There is a parenting element—there is a great book out there called How to Raise an Adult—and I think a little bit more of the structure presented in that book might have served me. But thanks to our different upbringings, my wife and I complement each other. Just this morning we had a fascinating conversation about our daughter. She loves to sing, and she just got promoted to the next level of the chorus—but her best friends didn’t. It’s a very trying experience. I focused more on the celebration, and her mom focused more on the relationships that were going to get very complicated. That was a week ago, and just this morning we sat down and reflected over coffee about how we each reacted. It was a wonderful conversation, but our initial reactions were very different.
Superpower you wish you had? One of the things that makes me most proud to be doing what all of us do in management education is that I think of education as identity change. You can’t be what you can’t see. My superpower? If I could show people what they could be so that they could become it faster, that would be amazing.
Favorite fictional hero/heroine? I’m going to say Howard Roark from Ayn Rand’s the Fountainhead—although I’m not sure I would interpret him in the same way anymore. But at the time I read it—I think I was in high school—that book just blew me away.

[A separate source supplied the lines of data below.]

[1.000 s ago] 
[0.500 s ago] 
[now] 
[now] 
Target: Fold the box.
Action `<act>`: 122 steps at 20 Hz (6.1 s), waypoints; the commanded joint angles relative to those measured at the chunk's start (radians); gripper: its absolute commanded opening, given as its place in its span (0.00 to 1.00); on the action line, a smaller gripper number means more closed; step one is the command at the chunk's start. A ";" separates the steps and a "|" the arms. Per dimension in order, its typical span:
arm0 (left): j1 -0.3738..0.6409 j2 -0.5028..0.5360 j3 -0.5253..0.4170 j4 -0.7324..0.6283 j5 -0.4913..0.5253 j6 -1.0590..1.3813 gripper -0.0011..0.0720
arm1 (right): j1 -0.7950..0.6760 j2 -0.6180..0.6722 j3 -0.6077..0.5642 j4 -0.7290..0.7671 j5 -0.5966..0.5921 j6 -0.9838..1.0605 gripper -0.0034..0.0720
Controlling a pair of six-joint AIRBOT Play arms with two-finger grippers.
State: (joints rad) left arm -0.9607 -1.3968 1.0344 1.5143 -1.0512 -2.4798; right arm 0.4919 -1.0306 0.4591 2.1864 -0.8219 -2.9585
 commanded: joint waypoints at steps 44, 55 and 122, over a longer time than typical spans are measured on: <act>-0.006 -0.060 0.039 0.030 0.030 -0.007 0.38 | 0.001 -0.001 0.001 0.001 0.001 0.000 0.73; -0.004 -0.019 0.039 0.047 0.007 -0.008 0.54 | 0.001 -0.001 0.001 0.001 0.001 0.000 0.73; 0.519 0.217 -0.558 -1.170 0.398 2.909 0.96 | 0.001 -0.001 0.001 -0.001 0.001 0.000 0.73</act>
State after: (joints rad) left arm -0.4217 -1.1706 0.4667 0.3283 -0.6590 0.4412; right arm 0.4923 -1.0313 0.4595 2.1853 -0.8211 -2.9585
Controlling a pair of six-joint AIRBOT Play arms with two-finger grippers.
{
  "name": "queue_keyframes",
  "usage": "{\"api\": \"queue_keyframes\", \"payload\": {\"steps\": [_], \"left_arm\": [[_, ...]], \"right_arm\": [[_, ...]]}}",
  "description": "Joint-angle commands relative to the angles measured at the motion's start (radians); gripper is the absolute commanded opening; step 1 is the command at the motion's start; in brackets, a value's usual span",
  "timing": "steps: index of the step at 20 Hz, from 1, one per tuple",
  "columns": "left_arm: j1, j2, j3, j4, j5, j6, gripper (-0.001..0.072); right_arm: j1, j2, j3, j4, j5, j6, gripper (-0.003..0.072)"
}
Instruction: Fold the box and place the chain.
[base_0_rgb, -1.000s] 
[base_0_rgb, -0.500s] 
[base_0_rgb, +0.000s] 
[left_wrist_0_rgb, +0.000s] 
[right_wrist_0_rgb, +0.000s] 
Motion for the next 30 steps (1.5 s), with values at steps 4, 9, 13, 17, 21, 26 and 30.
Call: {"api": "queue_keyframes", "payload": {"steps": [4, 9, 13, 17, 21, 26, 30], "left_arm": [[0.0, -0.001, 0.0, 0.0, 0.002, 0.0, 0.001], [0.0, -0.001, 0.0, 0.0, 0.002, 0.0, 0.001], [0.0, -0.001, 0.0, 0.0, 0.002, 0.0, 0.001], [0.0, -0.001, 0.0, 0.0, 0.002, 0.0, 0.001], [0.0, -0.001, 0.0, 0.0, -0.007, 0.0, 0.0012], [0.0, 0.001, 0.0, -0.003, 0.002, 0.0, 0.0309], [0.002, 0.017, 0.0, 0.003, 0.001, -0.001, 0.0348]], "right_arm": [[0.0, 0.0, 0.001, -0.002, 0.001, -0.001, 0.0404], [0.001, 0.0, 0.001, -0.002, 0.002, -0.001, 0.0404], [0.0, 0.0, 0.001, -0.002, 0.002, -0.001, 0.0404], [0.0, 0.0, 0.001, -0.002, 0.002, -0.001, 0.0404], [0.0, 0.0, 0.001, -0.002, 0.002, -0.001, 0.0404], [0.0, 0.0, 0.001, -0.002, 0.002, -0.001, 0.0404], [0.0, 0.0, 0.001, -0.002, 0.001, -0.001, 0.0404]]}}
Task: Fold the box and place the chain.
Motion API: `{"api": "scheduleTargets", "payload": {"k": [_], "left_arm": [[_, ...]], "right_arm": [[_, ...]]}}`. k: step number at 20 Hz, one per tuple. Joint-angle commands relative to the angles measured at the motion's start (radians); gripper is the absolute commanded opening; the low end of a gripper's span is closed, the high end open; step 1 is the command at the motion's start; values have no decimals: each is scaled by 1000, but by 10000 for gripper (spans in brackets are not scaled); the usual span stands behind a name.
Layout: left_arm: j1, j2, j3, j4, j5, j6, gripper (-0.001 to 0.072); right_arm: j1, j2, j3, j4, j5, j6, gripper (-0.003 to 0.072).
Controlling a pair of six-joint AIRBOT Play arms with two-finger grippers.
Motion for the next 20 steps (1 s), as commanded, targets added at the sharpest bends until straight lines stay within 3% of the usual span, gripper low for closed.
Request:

This notion of a self-sufficient ego—that someone didn’t need to be flattered by other people because they were so anchored in their own confidence of who they were—made a real impression.
What schools, if any, rejected you? In graduate school I applied to three schools and got into all three. I ended up going to MIT. But one of the other schools I applied to called me and said, “We didn’t intend to admit you but because you got a National Science Foundation fellowship, basically because you come with funding, we are going to admit you.” It was pretty close to that message, which absolutely astonished me. Why would I want to go to a school that thought that was a good message? So I was going to be rejected by that school. As an undergrad I went to Berkeley. I applied to Stanford and did not get in.
Which part of the Haas admissions process would you most like to skip if you were applying today? I wouldn’t want to skip the interview because that’s what I want them to be basing this stuff on—what kind of story can I can convey and what does it look like live? Maybe an essay question—I don’t know which one.
Some schools have moved more toward asking applicants to send a video that helps us know who you are, and I think that’s a pretty clever way to go. There is a lot of research now on interviews showing that there are all kinds of biases that enter into any kind of an interview. With essay questions that can be so heavily coached, you just can’t ever know how much of a signal is coming in or how true a signal it is. Whereas if you are watching someone on video you are able to pick up cues that a written piece may not communicate as fully.
Do you see the Haas admissions process moving in that direction? I think we are constantly evolving—and I think as an industry we will continue to move toward more and better ways to get a true signal of who you are letting in. It’s only natural that the advisory part of the industry—admissions consulting—would exist. I have a 17-year-old, so I’m on the buy side of higher education for the first time in my life, and I am seeing this. It’s very natural that those services would be there and that they would be used.
So what’s the next iteration from the schools’ perspective? I’m an economist, and we talk about signal value. How clear is the signal? Is it mostly signal or is it mostly noise? Some of these things, when you first introduce them, have a lot of signal, and then over time they get noisier and noisier. At some point you have to refresh just to get that signal value back up to where you want it. Experimenting with ways to do that is a good opportunity for all of us.